Work required
Pick out the lines below with "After" and list them.

──────

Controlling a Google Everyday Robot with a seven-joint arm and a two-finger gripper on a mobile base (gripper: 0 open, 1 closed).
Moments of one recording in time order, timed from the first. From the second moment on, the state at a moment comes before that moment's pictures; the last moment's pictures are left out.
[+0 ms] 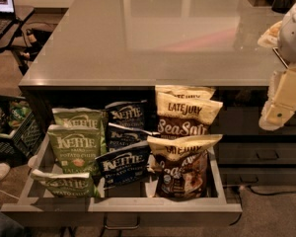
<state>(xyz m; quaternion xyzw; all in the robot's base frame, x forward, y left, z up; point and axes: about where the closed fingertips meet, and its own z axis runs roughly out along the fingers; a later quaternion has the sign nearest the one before) 0.438 -0.216 0.977 -0.60 0.78 -0.04 0.16</state>
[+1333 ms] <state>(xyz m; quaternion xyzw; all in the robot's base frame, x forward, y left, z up) 0.388 -0.151 0.955 -0.63 0.76 -0.03 0.15</state>
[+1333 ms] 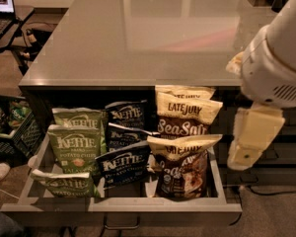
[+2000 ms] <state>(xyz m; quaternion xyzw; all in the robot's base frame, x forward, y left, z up) 0.388 -0.115 0.915 -0.66 0.74 -0.01 0.13</state>
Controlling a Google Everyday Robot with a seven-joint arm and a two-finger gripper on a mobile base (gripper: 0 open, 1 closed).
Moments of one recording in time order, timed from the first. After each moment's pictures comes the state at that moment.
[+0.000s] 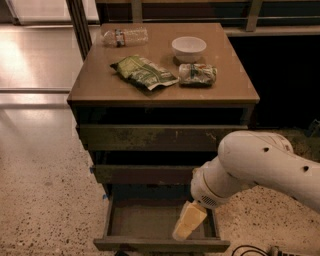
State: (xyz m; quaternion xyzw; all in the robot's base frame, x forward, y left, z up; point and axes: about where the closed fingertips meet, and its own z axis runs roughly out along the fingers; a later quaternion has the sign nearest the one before) arm 0.395 -0.074 0.677 -0.55 0.81 0.14 0.15
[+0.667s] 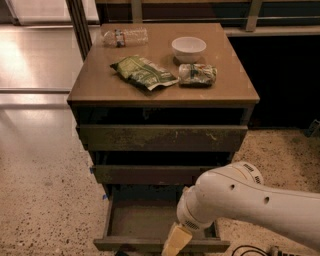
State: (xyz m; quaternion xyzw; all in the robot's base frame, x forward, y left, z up) arm 0.374 -0.049 0.610 -0.55 0.82 0.11 0.15
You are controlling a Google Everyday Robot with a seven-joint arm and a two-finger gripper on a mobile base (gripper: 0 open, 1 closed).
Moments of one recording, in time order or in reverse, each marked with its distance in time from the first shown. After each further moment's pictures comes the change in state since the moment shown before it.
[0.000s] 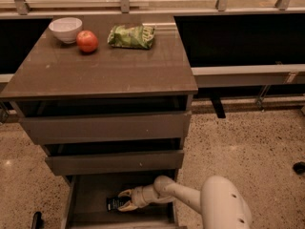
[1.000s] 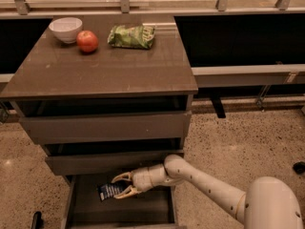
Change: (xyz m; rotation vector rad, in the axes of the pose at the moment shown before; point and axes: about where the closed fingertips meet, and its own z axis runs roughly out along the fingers) arm -0.201 0.016 -0.131 -0.054 -0.323 -0.306
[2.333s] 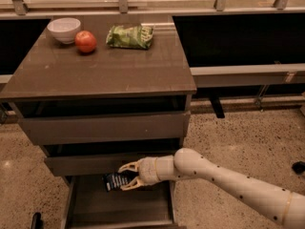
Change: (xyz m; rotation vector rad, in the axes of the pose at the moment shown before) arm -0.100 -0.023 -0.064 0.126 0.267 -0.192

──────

Task result
Moments of one recording in time order, timed from the first. After each moment's pictures comes the state at that moment.
Moments of one recording, in time order or in reverse, each marked with its distance in time from the first shown. After each further moment's pictures comes the change in state since the moment shown before it.

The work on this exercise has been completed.